═════ GIVEN DATA
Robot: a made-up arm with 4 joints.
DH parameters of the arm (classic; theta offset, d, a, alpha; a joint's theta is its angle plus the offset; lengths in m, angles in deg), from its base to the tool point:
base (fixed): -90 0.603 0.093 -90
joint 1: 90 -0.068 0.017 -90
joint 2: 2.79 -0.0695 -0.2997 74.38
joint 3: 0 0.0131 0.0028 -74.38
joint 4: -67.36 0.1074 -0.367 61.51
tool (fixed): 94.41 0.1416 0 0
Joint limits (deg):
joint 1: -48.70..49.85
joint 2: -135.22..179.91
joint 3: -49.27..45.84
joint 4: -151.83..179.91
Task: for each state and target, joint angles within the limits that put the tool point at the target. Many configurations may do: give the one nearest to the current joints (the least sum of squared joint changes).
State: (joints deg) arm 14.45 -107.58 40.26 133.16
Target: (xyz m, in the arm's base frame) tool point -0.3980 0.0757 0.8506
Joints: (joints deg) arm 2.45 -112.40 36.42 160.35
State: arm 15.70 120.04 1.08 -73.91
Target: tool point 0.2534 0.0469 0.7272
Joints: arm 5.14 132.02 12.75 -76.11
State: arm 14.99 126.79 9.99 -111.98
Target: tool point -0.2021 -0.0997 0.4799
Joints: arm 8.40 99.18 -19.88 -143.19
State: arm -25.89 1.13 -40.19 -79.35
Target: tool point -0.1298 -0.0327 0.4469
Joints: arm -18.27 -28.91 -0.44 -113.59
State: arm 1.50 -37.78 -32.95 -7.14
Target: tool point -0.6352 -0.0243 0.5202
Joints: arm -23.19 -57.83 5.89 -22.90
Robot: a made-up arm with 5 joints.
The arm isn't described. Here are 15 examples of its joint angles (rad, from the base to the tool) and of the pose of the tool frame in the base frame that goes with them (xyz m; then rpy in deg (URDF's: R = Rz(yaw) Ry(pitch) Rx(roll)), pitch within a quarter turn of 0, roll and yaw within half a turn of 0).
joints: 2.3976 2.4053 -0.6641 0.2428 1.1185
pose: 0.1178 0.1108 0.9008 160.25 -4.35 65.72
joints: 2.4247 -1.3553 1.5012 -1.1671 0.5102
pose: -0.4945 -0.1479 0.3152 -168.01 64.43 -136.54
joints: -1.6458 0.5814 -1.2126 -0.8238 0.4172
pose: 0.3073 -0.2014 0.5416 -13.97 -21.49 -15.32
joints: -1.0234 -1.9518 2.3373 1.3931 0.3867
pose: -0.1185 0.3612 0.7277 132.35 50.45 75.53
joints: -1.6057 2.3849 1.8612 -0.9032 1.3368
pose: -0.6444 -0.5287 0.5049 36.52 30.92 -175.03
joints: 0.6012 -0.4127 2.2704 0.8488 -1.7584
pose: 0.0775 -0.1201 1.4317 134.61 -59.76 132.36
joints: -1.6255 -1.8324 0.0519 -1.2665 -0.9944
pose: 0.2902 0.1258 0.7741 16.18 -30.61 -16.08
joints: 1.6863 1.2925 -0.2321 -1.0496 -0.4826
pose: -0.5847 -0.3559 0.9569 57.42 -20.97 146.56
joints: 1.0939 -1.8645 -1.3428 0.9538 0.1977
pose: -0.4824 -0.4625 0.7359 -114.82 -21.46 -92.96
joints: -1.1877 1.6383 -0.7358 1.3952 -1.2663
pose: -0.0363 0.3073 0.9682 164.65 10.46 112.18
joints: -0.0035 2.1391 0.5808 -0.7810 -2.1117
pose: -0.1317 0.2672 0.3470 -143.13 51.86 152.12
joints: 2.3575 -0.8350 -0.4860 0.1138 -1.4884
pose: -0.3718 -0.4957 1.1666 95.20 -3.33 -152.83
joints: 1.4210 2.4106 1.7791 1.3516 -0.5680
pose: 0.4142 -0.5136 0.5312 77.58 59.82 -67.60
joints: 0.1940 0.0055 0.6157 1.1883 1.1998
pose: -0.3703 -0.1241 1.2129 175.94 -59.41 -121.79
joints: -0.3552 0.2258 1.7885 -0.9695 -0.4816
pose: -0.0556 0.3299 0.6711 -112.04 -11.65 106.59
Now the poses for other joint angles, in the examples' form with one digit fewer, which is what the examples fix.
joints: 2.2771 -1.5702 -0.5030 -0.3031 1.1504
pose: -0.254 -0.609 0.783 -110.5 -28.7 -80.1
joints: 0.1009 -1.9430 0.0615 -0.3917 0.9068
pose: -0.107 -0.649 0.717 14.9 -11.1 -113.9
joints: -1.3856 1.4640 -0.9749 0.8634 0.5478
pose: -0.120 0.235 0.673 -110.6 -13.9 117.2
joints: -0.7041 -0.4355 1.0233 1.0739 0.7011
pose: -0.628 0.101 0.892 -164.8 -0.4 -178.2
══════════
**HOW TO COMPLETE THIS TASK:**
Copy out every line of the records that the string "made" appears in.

**RESPONSE:**
Robot: a made-up arm with 4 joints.
Robot: a made-up arm with 5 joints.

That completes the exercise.